▸ Exercise prompt
All lines below are to be transcribed exactly.

▸ The data
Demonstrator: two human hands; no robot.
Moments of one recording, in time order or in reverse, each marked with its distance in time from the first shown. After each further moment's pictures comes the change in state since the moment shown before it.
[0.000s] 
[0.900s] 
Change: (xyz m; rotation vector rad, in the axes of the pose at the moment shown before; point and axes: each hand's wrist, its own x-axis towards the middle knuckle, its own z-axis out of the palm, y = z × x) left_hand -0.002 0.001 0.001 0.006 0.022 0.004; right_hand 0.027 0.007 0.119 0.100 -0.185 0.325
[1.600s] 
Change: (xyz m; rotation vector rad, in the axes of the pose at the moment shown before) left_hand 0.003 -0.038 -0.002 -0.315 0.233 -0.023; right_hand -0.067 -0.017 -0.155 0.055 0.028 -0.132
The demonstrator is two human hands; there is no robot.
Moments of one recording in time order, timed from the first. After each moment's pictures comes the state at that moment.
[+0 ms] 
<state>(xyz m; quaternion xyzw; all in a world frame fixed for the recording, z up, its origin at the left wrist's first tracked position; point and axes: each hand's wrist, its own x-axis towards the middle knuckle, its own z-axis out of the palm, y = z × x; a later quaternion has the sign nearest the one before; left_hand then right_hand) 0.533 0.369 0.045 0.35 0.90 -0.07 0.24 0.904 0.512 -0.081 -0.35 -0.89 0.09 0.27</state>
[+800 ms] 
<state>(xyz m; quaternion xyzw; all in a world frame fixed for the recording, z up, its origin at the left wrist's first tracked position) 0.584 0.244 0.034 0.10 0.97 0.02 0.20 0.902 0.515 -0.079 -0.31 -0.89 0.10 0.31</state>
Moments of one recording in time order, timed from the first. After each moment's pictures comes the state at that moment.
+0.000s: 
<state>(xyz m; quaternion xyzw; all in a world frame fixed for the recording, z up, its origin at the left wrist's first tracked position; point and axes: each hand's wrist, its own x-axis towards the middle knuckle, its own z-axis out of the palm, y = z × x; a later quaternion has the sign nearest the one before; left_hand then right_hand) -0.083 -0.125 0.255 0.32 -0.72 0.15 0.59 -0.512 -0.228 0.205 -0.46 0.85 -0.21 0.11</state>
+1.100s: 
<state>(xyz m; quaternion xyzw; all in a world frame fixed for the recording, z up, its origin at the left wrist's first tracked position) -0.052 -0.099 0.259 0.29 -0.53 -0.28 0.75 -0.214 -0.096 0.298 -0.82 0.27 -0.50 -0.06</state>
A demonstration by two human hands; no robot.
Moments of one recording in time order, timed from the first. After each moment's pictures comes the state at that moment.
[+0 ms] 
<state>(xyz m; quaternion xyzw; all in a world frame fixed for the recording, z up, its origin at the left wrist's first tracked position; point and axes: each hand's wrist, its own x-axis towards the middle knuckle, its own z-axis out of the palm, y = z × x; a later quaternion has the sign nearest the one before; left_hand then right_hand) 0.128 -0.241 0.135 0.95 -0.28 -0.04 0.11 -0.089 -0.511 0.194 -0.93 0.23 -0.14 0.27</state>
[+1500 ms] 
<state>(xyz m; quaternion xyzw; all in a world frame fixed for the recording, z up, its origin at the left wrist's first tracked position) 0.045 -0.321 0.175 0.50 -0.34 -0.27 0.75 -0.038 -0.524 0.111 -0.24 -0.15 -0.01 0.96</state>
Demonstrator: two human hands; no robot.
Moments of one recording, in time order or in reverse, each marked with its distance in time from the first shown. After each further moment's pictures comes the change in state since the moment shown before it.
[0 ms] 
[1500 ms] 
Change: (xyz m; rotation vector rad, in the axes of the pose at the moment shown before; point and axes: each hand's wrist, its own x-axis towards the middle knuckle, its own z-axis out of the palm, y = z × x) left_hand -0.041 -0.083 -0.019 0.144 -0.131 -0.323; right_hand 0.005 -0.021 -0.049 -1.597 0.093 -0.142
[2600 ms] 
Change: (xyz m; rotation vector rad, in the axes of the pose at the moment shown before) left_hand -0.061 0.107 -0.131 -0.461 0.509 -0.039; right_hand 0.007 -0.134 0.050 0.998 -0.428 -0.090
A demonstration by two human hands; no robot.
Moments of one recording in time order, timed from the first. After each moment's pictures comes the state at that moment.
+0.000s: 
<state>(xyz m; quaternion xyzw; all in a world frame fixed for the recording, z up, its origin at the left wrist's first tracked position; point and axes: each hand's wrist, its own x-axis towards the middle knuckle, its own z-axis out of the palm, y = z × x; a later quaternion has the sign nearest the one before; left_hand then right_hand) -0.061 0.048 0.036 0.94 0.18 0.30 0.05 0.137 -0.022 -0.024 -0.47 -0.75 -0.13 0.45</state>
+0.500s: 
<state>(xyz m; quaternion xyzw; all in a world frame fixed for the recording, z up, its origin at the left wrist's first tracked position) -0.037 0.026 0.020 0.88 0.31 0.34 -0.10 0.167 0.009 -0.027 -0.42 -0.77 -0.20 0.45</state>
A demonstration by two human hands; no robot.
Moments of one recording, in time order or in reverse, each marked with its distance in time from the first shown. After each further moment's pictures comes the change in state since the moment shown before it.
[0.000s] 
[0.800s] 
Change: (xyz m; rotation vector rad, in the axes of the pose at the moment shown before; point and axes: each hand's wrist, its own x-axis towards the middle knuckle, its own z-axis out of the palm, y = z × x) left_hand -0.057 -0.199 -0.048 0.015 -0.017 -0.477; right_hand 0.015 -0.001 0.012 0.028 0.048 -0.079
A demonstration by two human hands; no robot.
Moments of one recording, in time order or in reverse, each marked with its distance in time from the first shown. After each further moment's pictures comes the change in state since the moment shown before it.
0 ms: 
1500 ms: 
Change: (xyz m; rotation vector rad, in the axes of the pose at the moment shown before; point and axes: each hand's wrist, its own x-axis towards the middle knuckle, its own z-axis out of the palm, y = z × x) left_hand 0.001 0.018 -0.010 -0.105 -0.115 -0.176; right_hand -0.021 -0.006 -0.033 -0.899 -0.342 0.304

▸ Exercise result
Demonstrator: two human hands; no robot.
Moments of one recording, in time order or in reverse, each marked with its distance in time from the first shown. After each further moment's pictures comes the change in state since the moment shown before it.
[0.000s] 
[0.900s] 
Change: (xyz m; rotation vector rad, in the axes of the pose at the moment shown before; point and axes: each hand's wrist, its own x-axis towards the middle knuckle, its own z-axis out of the palm, y = z × x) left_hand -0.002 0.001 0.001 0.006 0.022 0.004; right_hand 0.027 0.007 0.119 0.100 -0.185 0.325
[1.600s] 
Change: (xyz m; rotation vector rad, in the axes of the pose at the moment shown before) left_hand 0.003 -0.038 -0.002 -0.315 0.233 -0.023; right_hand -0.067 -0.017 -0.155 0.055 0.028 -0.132
The demonstrator is two human hands; there is no robot.
Moments of one recording in time order, timed from the first. After each moment's pictures comes the state at that moment.
[+0 ms] 
<state>(xyz m; quaternion xyzw; all in a world frame fixed for the recording, z up, its origin at the left wrist's first tracked position; point and axes: each hand's wrist, its own x-axis towards the middle knuckle, its own z-axis out of the palm, y = z × x; a later quaternion has the sign nearest the one before; left_hand then right_hand) 0.533 0.369 0.045 0.35 0.90 -0.07 0.24 0.904 0.512 -0.081 -0.35 -0.89 0.09 0.27</state>
[+800 ms] 
<state>(xyz m; quaternion xyzw; all in a world frame fixed for the recording, z up, its origin at the left wrist's first tracked position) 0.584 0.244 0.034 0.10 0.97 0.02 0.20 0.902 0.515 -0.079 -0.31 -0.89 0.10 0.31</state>
Moments of one recording in time order, timed from the first. After each moment's pictures comes the state at that moment.
+0.000s: 
<state>(xyz m; quaternion xyzw; all in a world frame fixed for the recording, z up, its origin at the left wrist's first tracked position; point and axes: each hand's wrist, its own x-axis towards the middle knuckle, its own z-axis out of the palm, y = z × x; a later quaternion has the sign nearest the one before; left_hand then right_hand) -0.083 -0.125 0.255 0.32 -0.72 0.15 0.59 -0.512 -0.228 0.205 -0.46 0.85 -0.21 0.11</state>
+1.100s: 
<state>(xyz m; quaternion xyzw; all in a world frame fixed for the recording, z up, its origin at the left wrist's first tracked position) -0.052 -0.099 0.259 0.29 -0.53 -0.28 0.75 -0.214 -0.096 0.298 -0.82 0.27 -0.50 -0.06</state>
A demonstration by two human hands; no robot.
Moments of one recording in time order, timed from the first. After each moment's pictures comes the state at that moment.
[+0 ms] 
<state>(xyz m; quaternion xyzw; all in a world frame fixed for the recording, z up, its origin at the left wrist's first tracked position; point and axes: each hand's wrist, its own x-axis towards the middle knuckle, its own z-axis out of the palm, y = z × x; a later quaternion has the sign nearest the one before; left_hand then right_hand) 0.128 -0.241 0.135 0.95 -0.28 -0.04 0.11 -0.089 -0.511 0.194 -0.93 0.23 -0.14 0.27</state>
[+1500 ms] 
<state>(xyz m; quaternion xyzw; all in a world frame fixed for the recording, z up, its origin at the left wrist's first tracked position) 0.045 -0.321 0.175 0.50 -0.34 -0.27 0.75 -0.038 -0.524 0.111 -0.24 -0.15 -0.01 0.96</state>
Demonstrator: two human hands; no robot.
Moments of one recording, in time order or in reverse, each marked with its distance in time from the first shown. After each further moment's pictures comes the change in state since the moment shown before it.
[0 ms] 
[1500 ms] 
Change: (xyz m; rotation vector rad, in the axes of the pose at the moment shown before; point and axes: each hand's wrist, its own x-axis towards the middle knuckle, its own z-axis out of the palm, y = z × x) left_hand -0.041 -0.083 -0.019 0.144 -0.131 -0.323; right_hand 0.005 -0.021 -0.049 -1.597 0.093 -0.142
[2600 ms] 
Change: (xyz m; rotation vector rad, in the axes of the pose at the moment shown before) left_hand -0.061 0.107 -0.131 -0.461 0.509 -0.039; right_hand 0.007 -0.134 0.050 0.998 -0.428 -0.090
A demonstration by two human hands; no robot.
Moments of one recording in time order, timed from the first. After each moment's pictures comes the state at that moment.
+0.000s: 
<state>(xyz m; quaternion xyzw; all in a world frame fixed for the recording, z up, its origin at the left wrist's first tracked position; point and axes: each hand's wrist, its own x-axis towards the middle knuckle, its own z-axis out of the palm, y = z × x; a later quaternion has the sign nearest the one before; left_hand then right_hand) -0.061 0.048 0.036 0.94 0.18 0.30 0.05 0.137 -0.022 -0.024 -0.47 -0.75 -0.13 0.45</state>
+0.500s: 
<state>(xyz m; quaternion xyzw; all in a world frame fixed for the recording, z up, its origin at the left wrist's first tracked position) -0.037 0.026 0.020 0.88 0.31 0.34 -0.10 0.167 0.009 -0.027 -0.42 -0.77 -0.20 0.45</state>
A demonstration by two human hands; no robot.
Moments of one recording, in time order or in reverse, each marked with its distance in time from the first shown. After each further moment's pictures comes the change in state since the moment shown before it.
[0.000s] 
[0.800s] 
Change: (xyz m; rotation vector rad, in the axes of the pose at the moment shown before; point and axes: each hand's wrist, its own x-axis towards the middle knuckle, its own z-axis out of the palm, y = z × x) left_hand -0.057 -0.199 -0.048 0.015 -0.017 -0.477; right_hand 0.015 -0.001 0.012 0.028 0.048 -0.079
A demonstration by two human hands; no robot.
Moments of one recording, in time order or in reverse, each marked with its distance in time from the first shown. After each further moment's pictures comes the change in state since the moment shown before it.
0 ms: 
1500 ms: 
Change: (xyz m; rotation vector rad, in the axes of the pose at the moment shown before; point and axes: each hand's wrist, its own x-axis towards the middle knuckle, its own z-axis out of the palm, y = z × x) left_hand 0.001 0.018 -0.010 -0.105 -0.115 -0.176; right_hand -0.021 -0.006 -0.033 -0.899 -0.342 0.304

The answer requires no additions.